Garrett Wheeler oohs and aahs at the grand finale of Britannia Arms' Songwriter Showcase

By Garrett Wheeler


Judging a song is like placing an order at Marianne's: everything's good, but only one can be the winner. How would I know? Because I got to judge the final round of this year's Britannia Arms Songwriters Showcase. Walking into Aptos' favorite British pub, I was greeted by Songwriter Showcase founder Ken Capitanich, who casually informed me that I would be judging tonight's showdown, along with Metro Santa Cruz literary hero Paul Wagner. Why me, you might ask? I was a little skeptical myself. Sure, I write about music, and I might even know a thing or two about songwriting, but compared to Mr. Wagner--who works as a recording artist and "musical consultant" in between writing gigs--I'm like the Elmer Fudd of the music world. After a charming number by Ukulele Dick (a.k.a. Rick McKee) and Jayme Kelly Curtis, the showcase kicked off with Mike Mattingly. Mattingly's website calls his music "Hillbilly Hawaiian," a fitting description for the laid-back tunes the local rocker brought to the showcase. The next performer, Steve Hohstadt, exhibited an entirely different flavor with his country-folk leanings, impressing at least one judge with a haunting tale of a war veteran's tortured soul. "So here I am on this street, fighting demons I can't defeat," crooned Hohstadt. "It may seem that I am weak, but it's forgiveness that I seek." Now that's songwriting anyone can appreciate.

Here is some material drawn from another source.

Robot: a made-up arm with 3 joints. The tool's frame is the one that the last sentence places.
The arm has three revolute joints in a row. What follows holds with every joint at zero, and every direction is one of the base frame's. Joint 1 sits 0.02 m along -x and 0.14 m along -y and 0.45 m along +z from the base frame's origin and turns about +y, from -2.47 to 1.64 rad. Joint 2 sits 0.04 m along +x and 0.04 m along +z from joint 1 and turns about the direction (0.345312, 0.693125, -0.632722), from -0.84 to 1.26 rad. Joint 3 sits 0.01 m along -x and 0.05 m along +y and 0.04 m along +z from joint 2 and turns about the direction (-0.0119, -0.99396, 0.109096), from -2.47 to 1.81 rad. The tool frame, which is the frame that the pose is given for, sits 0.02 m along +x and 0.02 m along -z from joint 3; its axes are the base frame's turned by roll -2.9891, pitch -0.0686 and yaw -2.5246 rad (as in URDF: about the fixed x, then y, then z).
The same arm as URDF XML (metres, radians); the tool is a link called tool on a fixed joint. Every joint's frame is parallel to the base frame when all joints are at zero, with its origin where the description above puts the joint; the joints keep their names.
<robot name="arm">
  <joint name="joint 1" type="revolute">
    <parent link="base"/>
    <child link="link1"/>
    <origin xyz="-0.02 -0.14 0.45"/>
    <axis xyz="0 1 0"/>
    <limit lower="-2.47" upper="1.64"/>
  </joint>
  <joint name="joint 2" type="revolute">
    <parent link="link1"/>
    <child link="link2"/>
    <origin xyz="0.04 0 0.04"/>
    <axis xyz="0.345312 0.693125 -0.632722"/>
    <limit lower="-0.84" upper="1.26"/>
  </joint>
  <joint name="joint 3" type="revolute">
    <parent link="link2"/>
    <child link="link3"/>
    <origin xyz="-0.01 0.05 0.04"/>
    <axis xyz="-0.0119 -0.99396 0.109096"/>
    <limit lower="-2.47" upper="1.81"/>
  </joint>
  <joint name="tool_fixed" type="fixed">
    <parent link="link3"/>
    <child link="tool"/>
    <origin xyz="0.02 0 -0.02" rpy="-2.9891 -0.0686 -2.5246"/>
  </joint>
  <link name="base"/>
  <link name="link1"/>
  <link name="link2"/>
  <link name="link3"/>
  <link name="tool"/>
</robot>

Third on the roster was local up-and-comer Amanda West, whose beautifully polished voice delivered two drastically different songs, each one containing the fluttering brilliance of West's songwriting. Her "Illuminate My Soul" was dazzling enough to illuminate everyone else's as well. West's eventual second-place finish indeed struck a high note. Elizabeth Jonasson, whose keyboard-accompanied melodies had a particularly forlorn vibe, followed West. The two are no strangers to sharing stage time; they often play shows together around town. They play Oakland's Nomad Café on May 30. Jim Joseph provided the night's comic relief with his dry wit and slightly perplexing jazz ditties. Joseph wasn't the only performer out for a few laughs, as (outlaw) country-rocker Steve Griswold proved with his rollicking "Cocaine and Beer." In between Joseph and Griswold was showcase winner Matt Valesquez. No more than 30 seconds into his first song, it was clear he possesses the Almighty Gift of Song: perfect pitch, natural songwriting ability and excellent guitar playing led the judges to crown him champ without hesitation. His voice was reminiscent of Eagles frontman Don Henley, but his music had little in common with the classic rock mainstay, instead resembling something between Jack Johnson's mellow rock and the neofolk of Brett Dennen. Expect to hear more from Velasquez in the future.

The night ended with a couple acoustic folk numbers from Carmel's Stephen Mortenson before a wrap-up starring, once again, Ukulele Dick and Jayme Kelly Curtis. The votes came in, the winners were announced, and my first experience as a judge sadly came to an end. But I've got hope--maybe American Idol will be looking for a new face next season?